◆ **Your objective**: Keep each line of the material that includes "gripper", and leave out the rest.

──────

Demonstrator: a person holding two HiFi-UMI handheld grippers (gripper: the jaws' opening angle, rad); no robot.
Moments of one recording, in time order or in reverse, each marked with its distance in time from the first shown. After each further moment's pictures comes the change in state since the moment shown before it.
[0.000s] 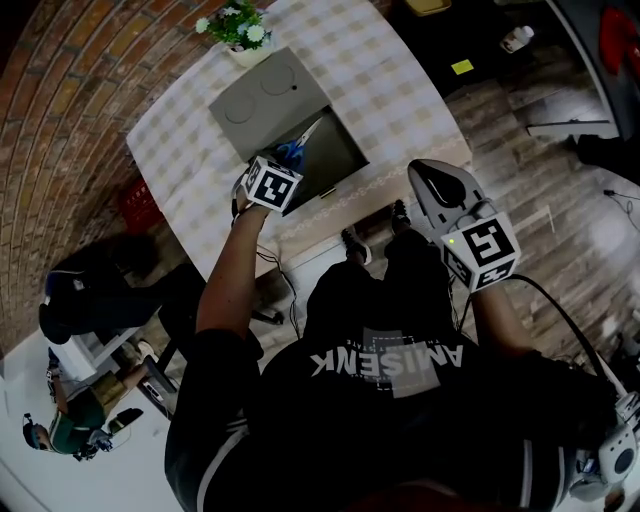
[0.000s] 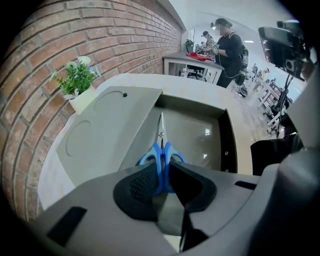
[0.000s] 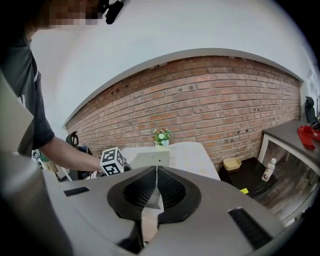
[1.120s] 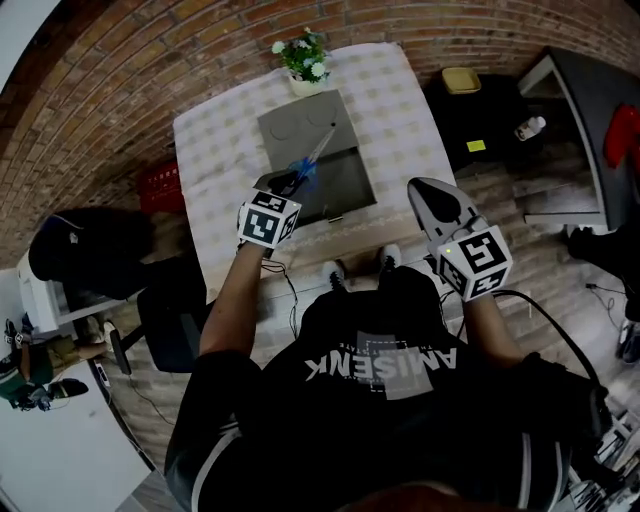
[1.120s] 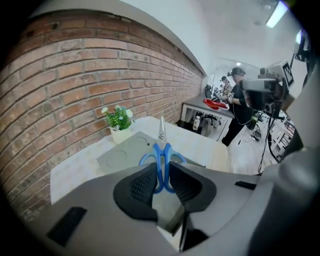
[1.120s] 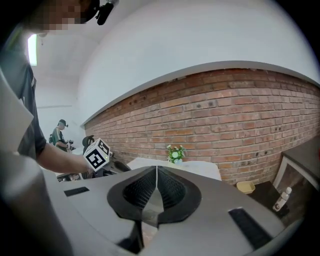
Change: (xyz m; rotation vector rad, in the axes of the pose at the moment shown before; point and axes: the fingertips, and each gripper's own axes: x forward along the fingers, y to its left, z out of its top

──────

◆ **Finished exercise**:
Demonstrator: a person holding two HiFi-UMI handheld grippers (gripper: the jaws' opening angle, rad); no robot.
Change: (xyz m; rotation vector rad, in the axes of the pose at the moment shown before; point and axes: the fingertips, and each gripper's own axes: x forward along the fingers, y to its left, z out of its top

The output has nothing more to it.